The historical roots of journalism, now encompassing all mass media, were nurtured by its role as The Fourth Estate; the independent public watchdog that keeps in check the three major democratic “estates” of power (in Britain the houses of Parliament, in America the three branches of government). So in spite of the great amount of attention it pays to murder trials, royal weddings and the lives of celebrities, the media plays a critical role in a democratic society; and to function properly it must be objective, unbiased, transparent and independent.
One current challenge to journalism’s mandate is that the line between news and entertainment continues to erode. All media sources compete for the same eyeballs, so speed has become more important than accuracy in reporting, and there are no rules regarding how the news is gathered. The journalist’s role has shifted from fact-based reporting to opinion-based commentary. Journalism has morphed into “communitainment.” And Edward R. Murrow is not pleased.

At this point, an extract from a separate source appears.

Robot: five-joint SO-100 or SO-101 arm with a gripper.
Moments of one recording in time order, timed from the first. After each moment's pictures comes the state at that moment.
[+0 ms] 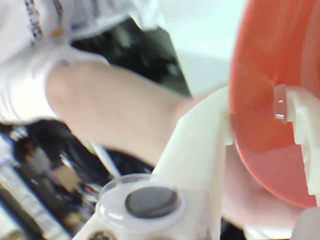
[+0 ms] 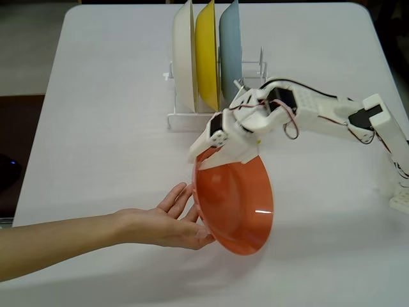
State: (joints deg) arm -13.8 64.2 30.0 65.3 8.1
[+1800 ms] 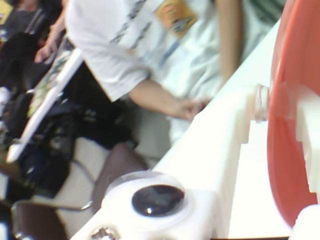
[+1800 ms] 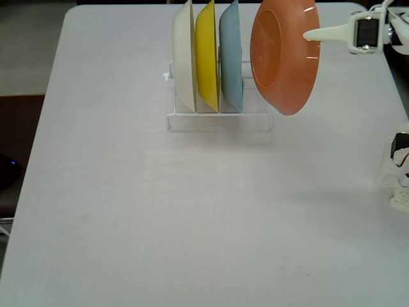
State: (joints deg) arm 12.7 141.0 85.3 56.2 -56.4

Erosion of journalism’s mandate has accelerated with the growth of “brand journalism,” which is content specifically created to promote commercial interests, very often in a non-transparent manner. Promotional messaging that for decades had been identified and quarantined by the media as ADVERTORIAL content – now safely re-branded as “sponsored” or “native” content – has gained legitimacy as bona fide editorial information worthy of placement in The New York Times or the CBS Evening News.

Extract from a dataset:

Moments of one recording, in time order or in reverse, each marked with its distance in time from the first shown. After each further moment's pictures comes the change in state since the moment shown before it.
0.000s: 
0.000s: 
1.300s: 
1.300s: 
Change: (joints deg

We live in a world where our knowledge, perceptions and culture are shaped by Google searches, Facebook posts and YouTube videos, and where technology and economic forces have created the perfect Petri dish for commercial agendas to overwhelm the volume and attention given to objective editorial interests. So is there a price to be paid for the loss of a free and independent press?

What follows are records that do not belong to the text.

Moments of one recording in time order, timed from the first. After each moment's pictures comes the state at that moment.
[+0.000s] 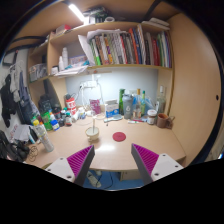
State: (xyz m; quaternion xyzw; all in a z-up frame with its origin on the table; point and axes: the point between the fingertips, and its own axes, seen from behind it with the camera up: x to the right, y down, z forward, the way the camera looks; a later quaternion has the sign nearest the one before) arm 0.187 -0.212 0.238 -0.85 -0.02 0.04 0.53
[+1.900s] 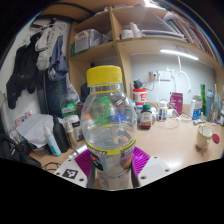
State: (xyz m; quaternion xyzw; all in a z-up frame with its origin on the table) arm -0.326 -0.038 0.053 -0.78 -0.15 0.17 0.58
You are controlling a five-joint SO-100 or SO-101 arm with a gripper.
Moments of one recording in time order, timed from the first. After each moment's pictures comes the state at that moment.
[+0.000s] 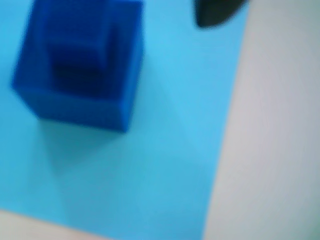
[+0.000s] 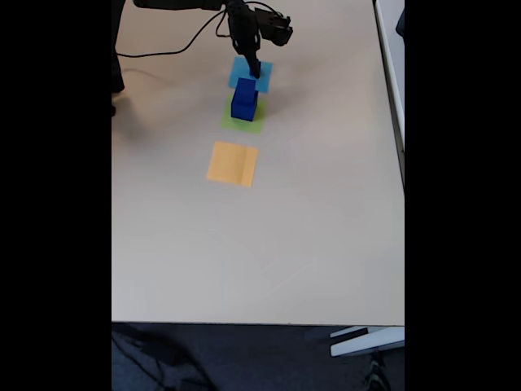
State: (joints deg) arm -15.8 68.1 80.9 53.5 100.0
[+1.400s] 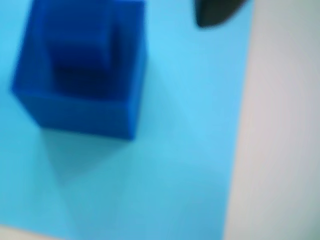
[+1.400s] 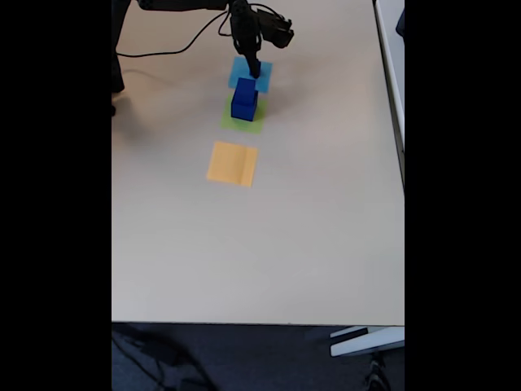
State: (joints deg) arm -15.5 63.8 74.4 59.2 101.4
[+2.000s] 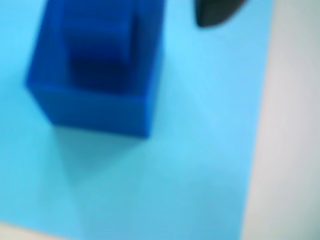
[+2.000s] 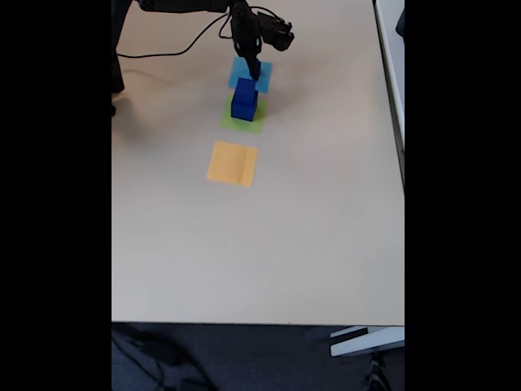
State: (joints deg) arm -15.0 63.5 74.4 59.2 100.0
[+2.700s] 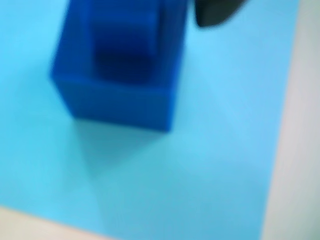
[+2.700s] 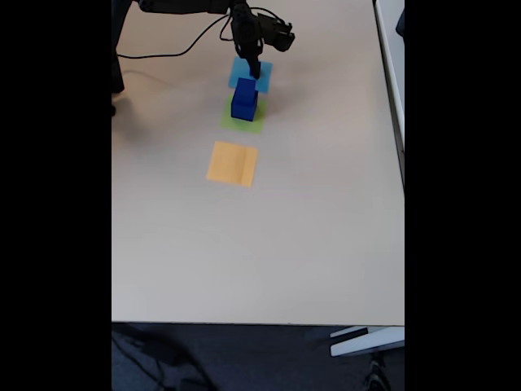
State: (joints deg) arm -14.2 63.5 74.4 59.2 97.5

A few years ago, veteran journalist Bill Moyers explained what’s happened to journalism this way: “Our dominant media are ultimately accountable only to corporate boards whose mission is not life, liberty and the pursuit of happiness for the whole body of our republic, but the aggrandizement of corporate executives and shareholders…These organizations’ self-styled mandate is not to hold public and private power accountable, but to aggregate their interlocking interests. Their reward is not to help fulfill the social compact embodied in the notion of “We, the people,” but to manufacture news and information as profitable consumer commodities.” [Read Bill Moyers “Is the Fourth Estate a Fifth Column?: Corporate media colludes with democracy’s demise” in its entirety.]
As we continue to feast on mind-numbing, easily digested communitainment, and as we readily accept well-disguised commercialized propaganda as objective news and information…let’s keep in mind what we’re really giving up.